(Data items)
=== Begin Enclosure ===

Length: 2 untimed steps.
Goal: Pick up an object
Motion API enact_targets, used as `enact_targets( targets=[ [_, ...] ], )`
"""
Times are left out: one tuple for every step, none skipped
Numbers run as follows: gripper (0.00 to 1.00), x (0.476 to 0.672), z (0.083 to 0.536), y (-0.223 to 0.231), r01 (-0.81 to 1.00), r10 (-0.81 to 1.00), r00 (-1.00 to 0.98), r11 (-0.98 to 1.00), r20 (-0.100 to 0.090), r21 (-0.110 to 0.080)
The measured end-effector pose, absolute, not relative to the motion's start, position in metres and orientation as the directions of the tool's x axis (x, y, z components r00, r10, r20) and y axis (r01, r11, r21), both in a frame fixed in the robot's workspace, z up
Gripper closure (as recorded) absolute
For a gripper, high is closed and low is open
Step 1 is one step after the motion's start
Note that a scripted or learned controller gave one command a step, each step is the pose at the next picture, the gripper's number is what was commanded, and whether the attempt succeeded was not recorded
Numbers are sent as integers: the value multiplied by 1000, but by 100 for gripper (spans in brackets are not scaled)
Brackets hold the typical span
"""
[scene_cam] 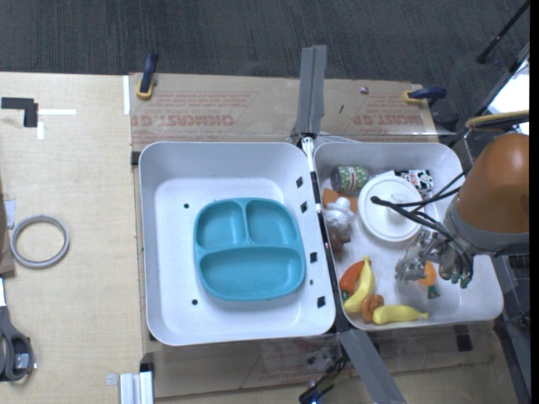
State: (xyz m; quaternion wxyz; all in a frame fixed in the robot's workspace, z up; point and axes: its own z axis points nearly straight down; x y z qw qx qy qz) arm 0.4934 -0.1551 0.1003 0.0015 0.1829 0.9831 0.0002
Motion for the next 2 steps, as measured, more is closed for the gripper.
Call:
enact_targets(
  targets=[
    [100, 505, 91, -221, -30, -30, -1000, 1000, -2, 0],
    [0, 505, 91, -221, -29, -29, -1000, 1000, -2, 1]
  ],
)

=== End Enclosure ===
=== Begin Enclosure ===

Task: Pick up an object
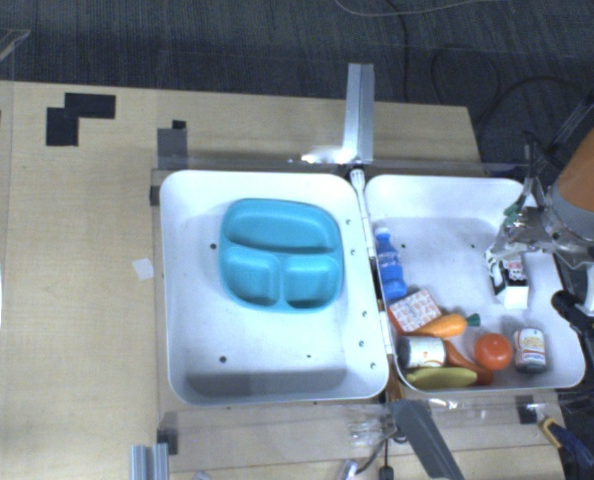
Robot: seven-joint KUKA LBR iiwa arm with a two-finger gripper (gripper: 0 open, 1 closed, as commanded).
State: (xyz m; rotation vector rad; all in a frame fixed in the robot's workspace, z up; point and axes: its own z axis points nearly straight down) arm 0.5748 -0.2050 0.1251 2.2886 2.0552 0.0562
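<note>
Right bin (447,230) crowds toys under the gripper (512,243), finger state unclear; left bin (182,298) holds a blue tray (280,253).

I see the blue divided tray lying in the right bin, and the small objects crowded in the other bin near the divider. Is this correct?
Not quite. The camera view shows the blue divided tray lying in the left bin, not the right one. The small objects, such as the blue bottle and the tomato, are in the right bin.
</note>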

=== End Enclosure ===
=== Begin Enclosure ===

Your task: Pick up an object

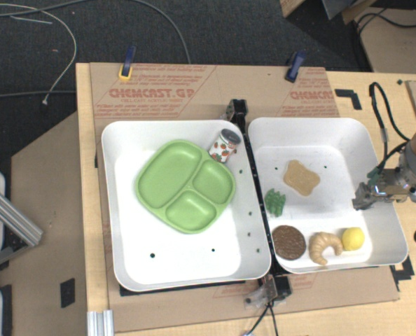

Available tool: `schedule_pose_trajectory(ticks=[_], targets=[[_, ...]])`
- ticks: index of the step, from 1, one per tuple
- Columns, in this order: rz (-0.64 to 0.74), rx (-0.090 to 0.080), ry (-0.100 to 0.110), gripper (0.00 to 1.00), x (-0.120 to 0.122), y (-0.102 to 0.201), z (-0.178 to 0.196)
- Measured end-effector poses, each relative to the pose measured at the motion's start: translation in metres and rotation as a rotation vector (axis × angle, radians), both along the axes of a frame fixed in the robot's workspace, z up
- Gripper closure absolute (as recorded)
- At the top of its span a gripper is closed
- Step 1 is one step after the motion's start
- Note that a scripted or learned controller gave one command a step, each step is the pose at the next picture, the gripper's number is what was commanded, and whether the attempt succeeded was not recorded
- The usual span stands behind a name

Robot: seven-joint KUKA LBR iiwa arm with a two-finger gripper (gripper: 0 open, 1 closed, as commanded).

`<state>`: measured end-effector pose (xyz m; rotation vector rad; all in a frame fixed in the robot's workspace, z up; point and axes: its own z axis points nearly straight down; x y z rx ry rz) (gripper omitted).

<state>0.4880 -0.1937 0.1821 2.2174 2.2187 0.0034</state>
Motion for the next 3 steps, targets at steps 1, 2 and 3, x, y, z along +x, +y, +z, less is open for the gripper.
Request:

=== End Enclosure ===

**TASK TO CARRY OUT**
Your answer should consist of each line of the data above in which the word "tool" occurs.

**SOLVED PROBLEM**
The measured end-effector pose, absolute, not relative to the motion's start, position in metres and orientation as the directions of the tool's x axis (x, y, z components r00, r10, r20) and y axis (r01, r11, r21), both in a frame fixed in the robot's workspace, z up
Available tool: `schedule_pose_trajectory(ticks=[_], targets=[[_, ...]])`

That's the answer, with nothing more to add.